New Yorkers are one step closer to owning a piece of their nabe.
The Department of Housing Preservation and Development announced Wednesday that it had secured $1.65 million in grants to help expand the city’s only community land trust (CLT) and support two new ones.
Under a community land trust, a nonprofit typically takes ownership of government-held land, which gives them the power to ensure buildings on that land remain affordable to local residents for generations.
The $1.65 million comes from settlements the state negotiated with banks over practices that contributed to the housing crisis. The banks opted to have the nonprofit, affordable housing group Enterprise Community Partners oversee the CLT initiative.
Elizabeth Zeldin, a senior program director at Enterprise Community Partners, said the funding should help showcase the risks, benefits and best practices of community land trusts.
“It’s not a lot of money; it’s a one-time infusion of capital,” she said. “But we’re looking to this as a demonstration of what works … so in the future, [community land trusts] can go to more traditional public and private financing sources.”
The grant includes $250,000 to help community groups and developers learn about CLTs through training and exchanges.
The funding will direct $400,000 to the Cooper Square Community Land Trust, which has owned housing on the Lower East Side for 20 years and is looking to expand its portfolio in the neighborhood.
Tom Angotti, chairman of the Cooper Square CLT, said the organization had helped the Lower East Side maintain 340 affordable condos and rentals while the neighborhood around them gentrified.
“The other real critical element is the community,” he said. “There are community members sitting on the board who know the community, have been around the community and are long-time advocates for affordable housing.”
Angotti said the new funding would help the CLT get loans to buy vacant or rundown buildings from the city and repair them. But Angotti said it was too early to tell which properties may be purchased.
About $500,000 is set aside for the forthcoming Interboro CLT, which plans to help lower-income families buy homes in central Brooklyn, southeast Queens, and eventually, citywide.
The group has identified about 150 sites where homes could be developed, according to Christie Peale, executive director of the Center for NYC Neighborhoods, one of several organizations planning to form the Interboro CLT.

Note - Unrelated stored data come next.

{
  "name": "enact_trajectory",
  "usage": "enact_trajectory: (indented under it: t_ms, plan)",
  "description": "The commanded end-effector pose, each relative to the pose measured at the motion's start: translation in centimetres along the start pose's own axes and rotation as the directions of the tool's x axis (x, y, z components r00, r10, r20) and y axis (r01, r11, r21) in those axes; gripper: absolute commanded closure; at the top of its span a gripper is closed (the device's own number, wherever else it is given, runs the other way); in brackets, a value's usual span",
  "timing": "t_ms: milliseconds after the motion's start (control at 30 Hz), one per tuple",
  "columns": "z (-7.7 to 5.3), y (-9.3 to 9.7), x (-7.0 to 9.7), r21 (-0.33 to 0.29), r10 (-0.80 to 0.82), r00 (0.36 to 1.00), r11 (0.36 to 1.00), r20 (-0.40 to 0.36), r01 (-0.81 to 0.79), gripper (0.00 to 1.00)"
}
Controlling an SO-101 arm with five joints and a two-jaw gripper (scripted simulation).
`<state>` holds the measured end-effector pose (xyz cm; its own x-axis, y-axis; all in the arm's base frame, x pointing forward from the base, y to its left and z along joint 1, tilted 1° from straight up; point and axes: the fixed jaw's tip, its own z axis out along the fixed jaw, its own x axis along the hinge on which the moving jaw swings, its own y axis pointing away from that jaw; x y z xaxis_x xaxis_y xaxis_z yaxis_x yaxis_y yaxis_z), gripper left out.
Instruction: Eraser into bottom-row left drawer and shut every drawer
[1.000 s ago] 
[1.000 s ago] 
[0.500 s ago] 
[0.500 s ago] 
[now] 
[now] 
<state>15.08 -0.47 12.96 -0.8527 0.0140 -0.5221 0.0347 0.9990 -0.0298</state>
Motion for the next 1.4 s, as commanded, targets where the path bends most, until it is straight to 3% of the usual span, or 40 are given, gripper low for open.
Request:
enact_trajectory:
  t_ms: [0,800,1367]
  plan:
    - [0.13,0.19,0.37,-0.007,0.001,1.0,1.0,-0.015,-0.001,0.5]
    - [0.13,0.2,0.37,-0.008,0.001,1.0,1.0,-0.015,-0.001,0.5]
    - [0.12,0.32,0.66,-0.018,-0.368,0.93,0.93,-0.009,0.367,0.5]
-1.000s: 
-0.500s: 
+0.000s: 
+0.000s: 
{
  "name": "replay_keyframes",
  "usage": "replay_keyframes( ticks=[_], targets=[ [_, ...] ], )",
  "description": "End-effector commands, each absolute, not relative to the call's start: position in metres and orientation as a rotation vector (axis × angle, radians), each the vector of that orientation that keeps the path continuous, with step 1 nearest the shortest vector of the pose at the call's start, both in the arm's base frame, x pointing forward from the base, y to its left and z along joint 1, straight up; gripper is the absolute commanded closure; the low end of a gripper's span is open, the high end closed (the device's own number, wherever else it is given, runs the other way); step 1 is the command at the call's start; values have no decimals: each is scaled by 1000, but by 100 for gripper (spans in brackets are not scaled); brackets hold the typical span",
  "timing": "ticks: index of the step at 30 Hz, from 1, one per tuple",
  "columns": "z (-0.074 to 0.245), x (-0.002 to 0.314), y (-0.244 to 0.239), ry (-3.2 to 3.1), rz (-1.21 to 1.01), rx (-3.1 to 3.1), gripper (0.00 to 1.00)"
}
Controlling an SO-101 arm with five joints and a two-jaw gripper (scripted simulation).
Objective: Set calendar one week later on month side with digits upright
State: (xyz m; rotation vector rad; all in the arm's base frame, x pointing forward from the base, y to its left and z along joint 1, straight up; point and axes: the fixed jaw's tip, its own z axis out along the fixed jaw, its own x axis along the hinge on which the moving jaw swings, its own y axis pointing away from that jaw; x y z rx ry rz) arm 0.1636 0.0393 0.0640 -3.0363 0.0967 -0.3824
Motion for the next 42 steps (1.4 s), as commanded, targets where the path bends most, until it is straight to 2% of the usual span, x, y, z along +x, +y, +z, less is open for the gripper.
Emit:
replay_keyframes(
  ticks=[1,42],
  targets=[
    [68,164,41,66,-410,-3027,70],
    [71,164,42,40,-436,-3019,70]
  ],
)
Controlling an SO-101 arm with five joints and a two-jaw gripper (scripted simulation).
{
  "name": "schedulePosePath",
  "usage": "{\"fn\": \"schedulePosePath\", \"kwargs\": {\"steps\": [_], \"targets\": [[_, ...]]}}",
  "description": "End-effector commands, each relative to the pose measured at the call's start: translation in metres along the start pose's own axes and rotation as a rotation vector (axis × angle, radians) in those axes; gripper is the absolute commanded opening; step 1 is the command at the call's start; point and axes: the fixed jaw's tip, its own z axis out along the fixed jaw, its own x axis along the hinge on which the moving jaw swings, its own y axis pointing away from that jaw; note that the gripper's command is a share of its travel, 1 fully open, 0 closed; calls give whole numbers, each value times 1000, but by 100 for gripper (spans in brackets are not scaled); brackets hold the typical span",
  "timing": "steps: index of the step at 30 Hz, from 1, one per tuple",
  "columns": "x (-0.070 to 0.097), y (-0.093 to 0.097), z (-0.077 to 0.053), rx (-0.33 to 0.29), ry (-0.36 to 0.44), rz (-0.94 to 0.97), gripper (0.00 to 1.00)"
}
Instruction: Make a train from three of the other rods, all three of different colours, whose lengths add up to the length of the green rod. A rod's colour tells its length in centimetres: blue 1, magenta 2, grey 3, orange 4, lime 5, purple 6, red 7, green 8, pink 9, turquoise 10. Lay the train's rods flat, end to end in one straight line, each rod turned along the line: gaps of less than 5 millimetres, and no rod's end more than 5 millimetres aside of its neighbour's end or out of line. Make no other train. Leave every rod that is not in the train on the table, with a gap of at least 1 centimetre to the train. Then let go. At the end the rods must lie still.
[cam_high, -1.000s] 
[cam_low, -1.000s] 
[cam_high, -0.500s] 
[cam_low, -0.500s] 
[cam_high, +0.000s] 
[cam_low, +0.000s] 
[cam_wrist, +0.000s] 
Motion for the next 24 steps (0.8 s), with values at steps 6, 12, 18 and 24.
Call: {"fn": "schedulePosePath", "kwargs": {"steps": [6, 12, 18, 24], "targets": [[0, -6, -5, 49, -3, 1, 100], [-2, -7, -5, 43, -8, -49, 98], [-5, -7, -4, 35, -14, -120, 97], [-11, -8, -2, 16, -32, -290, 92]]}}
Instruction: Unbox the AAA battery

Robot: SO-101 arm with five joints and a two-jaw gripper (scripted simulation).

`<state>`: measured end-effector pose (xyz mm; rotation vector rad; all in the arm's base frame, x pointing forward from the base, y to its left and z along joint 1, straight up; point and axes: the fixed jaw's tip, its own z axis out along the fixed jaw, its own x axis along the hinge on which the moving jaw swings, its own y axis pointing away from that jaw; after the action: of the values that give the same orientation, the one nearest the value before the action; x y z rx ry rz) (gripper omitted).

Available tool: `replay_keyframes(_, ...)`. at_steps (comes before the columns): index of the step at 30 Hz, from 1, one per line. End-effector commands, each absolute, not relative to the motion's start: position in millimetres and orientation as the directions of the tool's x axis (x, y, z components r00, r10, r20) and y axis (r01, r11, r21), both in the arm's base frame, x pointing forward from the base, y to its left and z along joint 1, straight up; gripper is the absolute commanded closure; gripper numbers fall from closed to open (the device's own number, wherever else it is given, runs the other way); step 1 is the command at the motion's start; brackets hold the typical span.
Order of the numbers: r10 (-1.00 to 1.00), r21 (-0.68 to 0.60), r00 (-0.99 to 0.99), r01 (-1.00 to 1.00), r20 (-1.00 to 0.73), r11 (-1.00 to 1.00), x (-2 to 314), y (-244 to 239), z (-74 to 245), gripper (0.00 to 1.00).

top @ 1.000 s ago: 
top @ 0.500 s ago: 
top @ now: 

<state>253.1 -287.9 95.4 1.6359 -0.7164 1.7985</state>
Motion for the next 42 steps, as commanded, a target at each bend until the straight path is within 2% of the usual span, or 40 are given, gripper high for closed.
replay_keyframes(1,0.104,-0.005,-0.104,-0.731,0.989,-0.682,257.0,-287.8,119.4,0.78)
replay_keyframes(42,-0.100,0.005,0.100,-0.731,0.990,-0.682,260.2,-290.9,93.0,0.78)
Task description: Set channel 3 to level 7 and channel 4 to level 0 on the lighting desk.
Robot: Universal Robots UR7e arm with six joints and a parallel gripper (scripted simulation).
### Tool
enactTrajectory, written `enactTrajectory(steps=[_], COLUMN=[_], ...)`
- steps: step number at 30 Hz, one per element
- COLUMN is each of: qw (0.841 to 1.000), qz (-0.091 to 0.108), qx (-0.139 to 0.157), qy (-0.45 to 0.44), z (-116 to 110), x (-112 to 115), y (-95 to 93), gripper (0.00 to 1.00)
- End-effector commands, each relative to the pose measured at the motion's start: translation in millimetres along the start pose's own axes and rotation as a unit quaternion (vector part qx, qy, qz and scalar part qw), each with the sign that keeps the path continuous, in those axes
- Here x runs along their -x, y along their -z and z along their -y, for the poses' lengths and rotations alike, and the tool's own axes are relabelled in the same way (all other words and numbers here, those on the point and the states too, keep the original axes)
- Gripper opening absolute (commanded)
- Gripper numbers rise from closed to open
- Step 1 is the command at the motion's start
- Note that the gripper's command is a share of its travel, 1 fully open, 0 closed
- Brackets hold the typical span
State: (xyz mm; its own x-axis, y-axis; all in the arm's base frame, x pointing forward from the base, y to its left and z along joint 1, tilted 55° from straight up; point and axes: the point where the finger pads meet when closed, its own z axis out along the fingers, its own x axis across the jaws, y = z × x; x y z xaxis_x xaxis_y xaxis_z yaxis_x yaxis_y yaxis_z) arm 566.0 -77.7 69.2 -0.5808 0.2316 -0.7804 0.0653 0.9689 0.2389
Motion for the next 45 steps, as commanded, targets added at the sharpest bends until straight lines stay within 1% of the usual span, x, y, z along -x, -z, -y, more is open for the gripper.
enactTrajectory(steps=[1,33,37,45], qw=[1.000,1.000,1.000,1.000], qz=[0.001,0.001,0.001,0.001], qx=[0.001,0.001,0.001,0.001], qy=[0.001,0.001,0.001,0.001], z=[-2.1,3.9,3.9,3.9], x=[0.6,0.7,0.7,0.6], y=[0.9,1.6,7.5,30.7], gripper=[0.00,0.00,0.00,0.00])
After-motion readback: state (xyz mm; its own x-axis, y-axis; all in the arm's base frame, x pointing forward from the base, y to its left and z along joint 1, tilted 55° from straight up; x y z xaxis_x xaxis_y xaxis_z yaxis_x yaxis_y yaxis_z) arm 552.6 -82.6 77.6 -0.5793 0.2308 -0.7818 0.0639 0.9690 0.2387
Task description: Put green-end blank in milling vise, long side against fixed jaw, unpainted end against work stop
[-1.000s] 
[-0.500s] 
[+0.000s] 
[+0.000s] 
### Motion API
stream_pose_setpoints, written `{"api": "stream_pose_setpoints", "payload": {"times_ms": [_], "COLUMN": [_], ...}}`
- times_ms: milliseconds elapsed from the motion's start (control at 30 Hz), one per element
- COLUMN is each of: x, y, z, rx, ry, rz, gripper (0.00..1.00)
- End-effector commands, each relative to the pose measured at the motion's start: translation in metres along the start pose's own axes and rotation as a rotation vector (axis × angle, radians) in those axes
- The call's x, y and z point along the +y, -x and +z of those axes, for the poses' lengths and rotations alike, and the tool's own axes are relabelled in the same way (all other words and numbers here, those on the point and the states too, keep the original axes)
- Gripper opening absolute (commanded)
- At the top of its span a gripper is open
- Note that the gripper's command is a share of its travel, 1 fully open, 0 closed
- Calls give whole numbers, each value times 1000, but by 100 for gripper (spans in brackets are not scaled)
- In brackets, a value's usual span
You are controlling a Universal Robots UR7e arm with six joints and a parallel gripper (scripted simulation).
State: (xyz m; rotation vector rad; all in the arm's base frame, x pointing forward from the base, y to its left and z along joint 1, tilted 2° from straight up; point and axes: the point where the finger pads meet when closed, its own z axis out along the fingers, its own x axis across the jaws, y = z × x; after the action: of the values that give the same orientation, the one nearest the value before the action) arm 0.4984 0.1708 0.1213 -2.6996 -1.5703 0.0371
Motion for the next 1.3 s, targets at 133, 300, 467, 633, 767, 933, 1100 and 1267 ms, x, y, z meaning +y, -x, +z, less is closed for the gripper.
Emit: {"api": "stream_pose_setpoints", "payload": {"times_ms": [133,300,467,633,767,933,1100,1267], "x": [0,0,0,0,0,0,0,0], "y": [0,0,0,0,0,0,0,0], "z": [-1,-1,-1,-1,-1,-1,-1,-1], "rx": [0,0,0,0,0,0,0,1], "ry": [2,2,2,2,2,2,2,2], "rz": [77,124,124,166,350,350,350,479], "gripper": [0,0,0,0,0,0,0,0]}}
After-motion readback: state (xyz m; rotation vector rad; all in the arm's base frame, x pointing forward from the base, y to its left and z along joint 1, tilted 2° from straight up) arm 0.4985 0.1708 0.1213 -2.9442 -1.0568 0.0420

Another $500,000 is slated for the East Harlem/El Barrio CLT. The group aims to offer apartments that are affordable to those earning under $30,000 annually, according to its vice chair, Lynn Lewis.
The trust anticipates that two distressed rental buildings will opt to join, according to Lewis. She said the CLT would like to acquire all the city’s vacant lots in East Harlem.
“They’re an asset of this community, and we want to make sure that the people that are here or that want to come home benefit from those,” Lewis said, noting that many East Harlemites have become homeless.